■ Task to complete
Among the entries below, please repeat exactly and only the lines from the line containing "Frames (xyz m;" to the line containing "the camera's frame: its", both lines included.

※

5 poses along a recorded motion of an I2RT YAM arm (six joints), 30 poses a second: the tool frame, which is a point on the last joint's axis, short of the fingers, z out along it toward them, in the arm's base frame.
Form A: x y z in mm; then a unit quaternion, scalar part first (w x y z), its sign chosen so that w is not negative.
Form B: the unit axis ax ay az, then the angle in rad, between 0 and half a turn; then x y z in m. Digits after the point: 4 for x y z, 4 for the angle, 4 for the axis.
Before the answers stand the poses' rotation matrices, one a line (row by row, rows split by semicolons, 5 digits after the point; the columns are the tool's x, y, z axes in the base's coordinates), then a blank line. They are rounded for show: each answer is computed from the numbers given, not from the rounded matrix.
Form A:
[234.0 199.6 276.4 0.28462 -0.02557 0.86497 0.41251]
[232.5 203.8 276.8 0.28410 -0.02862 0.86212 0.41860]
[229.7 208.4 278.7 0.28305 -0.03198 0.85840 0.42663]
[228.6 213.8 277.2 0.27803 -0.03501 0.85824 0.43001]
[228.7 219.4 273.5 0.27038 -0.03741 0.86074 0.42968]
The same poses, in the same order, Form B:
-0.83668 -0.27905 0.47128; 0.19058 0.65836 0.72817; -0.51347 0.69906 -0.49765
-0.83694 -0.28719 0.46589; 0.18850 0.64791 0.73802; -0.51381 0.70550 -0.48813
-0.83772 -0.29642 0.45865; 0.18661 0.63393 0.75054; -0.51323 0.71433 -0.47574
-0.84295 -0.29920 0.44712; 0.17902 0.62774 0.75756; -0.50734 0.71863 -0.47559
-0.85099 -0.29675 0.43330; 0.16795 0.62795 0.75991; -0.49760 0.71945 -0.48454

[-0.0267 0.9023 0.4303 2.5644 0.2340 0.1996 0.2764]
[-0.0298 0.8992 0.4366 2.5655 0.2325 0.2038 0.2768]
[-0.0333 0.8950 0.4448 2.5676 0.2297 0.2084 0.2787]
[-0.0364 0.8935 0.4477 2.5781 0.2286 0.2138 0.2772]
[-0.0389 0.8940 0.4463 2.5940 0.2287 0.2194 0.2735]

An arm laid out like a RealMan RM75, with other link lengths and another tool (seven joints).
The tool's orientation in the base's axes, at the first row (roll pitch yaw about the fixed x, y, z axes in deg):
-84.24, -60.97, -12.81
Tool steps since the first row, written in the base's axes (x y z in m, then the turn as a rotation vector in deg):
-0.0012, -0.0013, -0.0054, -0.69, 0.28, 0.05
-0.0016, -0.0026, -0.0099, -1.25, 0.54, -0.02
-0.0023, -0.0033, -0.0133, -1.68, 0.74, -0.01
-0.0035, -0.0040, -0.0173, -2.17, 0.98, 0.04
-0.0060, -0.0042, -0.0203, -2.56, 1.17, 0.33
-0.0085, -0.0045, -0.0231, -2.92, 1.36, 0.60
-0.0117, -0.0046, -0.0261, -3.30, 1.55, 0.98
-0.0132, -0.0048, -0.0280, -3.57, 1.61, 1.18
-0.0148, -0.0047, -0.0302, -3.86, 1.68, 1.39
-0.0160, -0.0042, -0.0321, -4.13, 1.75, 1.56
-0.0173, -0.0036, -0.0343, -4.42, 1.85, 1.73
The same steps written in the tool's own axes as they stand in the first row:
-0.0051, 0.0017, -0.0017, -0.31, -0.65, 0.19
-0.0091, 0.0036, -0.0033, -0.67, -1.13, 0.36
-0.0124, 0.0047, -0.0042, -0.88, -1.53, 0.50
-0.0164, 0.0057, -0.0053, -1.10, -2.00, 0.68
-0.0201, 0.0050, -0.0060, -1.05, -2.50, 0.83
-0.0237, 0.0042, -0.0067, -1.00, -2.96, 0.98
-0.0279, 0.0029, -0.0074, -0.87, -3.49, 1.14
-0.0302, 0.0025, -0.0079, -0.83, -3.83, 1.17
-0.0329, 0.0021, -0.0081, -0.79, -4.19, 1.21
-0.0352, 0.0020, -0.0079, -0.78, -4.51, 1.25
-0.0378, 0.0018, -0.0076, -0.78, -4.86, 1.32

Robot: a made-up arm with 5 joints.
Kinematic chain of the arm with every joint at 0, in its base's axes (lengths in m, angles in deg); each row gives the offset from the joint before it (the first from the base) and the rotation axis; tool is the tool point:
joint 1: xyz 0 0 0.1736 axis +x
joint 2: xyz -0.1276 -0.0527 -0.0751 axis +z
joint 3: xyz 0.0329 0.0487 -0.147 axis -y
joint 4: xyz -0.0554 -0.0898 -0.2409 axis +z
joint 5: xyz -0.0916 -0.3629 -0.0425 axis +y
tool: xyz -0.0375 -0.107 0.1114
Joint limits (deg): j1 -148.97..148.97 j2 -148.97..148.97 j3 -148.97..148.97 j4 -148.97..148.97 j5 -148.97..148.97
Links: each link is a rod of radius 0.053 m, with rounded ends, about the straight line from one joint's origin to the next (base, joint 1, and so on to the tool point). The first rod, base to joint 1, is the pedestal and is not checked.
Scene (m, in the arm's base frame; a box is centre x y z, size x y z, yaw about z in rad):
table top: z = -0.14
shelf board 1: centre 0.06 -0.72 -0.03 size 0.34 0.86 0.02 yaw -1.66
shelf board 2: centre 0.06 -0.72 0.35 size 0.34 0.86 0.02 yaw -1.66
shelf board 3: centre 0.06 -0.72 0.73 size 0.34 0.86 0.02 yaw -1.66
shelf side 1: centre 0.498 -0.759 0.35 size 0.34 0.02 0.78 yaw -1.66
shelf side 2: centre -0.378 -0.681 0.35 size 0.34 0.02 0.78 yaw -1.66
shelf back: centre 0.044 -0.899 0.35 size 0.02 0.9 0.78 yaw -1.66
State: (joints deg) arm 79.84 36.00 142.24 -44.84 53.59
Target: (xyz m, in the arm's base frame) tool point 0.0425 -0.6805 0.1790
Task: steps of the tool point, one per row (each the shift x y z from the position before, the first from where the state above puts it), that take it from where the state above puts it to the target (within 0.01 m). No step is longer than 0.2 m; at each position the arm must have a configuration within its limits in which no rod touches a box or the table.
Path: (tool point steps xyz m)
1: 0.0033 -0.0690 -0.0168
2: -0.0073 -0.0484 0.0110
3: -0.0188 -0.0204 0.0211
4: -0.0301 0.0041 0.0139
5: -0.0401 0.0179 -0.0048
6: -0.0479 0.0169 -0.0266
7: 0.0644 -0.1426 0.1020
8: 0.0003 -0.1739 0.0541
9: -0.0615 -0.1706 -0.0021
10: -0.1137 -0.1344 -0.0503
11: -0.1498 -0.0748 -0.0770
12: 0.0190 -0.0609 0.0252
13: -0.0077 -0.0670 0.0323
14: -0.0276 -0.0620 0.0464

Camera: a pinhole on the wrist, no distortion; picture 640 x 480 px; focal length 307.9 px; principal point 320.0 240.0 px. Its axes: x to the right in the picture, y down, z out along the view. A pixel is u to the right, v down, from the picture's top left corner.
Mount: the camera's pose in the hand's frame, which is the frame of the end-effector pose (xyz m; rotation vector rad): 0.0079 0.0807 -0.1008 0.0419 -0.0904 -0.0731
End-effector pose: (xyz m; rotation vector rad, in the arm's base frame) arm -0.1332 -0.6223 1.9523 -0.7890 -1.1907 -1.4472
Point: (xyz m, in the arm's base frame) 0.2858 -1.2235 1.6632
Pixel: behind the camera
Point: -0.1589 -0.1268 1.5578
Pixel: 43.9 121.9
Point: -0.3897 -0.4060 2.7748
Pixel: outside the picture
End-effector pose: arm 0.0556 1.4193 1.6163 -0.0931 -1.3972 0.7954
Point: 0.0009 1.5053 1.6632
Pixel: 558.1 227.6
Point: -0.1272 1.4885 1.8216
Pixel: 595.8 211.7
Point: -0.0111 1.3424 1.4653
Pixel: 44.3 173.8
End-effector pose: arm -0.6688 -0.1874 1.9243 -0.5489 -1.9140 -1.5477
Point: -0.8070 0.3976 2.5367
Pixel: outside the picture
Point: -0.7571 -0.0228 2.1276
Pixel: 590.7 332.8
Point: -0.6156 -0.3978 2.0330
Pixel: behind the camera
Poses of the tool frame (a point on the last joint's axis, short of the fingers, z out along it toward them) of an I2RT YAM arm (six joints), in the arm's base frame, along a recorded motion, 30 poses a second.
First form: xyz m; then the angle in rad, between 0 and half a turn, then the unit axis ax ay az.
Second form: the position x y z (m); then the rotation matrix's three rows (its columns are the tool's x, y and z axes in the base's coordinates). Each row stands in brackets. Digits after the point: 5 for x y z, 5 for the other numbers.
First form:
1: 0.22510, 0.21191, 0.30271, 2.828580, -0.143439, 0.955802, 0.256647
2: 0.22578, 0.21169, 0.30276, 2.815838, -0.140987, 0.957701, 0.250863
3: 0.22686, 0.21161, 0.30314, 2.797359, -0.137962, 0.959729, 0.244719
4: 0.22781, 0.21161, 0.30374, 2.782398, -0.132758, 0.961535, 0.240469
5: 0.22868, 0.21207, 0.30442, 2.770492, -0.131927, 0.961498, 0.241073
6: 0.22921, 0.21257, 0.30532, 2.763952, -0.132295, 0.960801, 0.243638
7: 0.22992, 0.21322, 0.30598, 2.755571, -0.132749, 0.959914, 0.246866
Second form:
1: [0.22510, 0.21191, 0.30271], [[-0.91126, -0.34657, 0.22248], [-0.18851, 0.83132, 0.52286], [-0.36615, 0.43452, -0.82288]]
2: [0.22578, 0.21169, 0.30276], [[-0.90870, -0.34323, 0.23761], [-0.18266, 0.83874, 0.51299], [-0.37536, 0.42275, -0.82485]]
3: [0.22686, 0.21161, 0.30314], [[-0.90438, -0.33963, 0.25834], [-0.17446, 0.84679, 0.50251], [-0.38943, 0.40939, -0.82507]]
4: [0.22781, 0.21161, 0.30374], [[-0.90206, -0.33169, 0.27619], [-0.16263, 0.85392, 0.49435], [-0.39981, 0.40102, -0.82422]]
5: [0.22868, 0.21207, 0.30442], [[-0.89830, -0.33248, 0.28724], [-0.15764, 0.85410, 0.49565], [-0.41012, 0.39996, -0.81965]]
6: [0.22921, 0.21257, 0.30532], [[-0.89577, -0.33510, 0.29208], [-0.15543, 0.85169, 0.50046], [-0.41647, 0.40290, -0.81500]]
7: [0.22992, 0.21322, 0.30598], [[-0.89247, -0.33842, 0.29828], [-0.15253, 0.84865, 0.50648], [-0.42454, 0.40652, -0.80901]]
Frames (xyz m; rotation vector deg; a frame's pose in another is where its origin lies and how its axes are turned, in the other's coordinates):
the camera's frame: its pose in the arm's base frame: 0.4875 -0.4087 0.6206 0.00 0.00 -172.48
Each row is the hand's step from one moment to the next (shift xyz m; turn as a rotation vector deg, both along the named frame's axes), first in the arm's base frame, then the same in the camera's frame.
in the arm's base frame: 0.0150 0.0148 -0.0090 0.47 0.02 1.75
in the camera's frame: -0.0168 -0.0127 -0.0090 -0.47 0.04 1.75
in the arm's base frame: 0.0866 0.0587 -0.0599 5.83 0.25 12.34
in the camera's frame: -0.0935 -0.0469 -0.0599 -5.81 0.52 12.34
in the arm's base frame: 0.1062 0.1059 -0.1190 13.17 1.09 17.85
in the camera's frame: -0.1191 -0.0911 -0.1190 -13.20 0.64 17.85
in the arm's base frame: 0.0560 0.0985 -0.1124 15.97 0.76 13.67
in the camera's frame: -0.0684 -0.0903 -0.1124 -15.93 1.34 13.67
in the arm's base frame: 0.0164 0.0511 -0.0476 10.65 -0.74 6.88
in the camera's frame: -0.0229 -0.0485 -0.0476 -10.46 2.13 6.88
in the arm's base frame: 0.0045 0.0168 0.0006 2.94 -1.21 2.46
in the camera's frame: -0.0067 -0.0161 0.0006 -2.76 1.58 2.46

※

■ Answer
Frames (xyz m; rotation vector deg; a frame's pose in another is where its origin lies and how its axes are turned, in the other's coordinates):
the camera's frame: its pose in the arm's base frame: 0.4875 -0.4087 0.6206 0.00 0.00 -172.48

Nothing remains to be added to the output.